- **Exercise aim**: Copy out the line bearing "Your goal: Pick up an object" and all the lines after it, to the very end of the material below, exactly as written.

- **Data segment**:
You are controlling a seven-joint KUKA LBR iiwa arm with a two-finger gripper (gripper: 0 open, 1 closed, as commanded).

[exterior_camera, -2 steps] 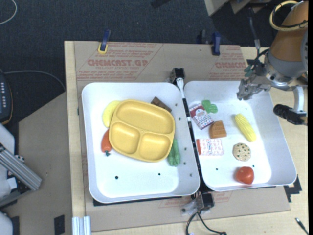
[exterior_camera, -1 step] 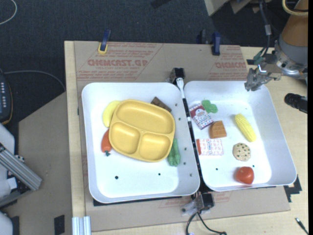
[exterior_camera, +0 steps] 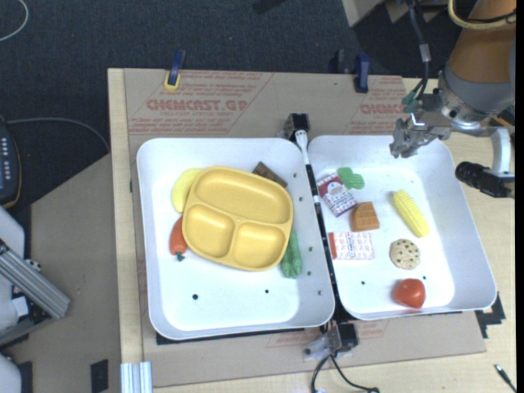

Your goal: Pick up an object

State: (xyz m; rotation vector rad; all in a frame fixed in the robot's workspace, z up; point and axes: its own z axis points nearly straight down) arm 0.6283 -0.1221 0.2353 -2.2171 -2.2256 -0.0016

- **Answer for the task**:
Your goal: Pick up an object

State: (xyz m; rotation vector rad; all in a frame fixed in the robot's workspace, z up; point and axes: its own z axis points nearly straight down) arm 0.6283 -0.1221 0.2353 -2.2171 -2.2256 -0.0016

Besides the given answer, there is nothing more to add.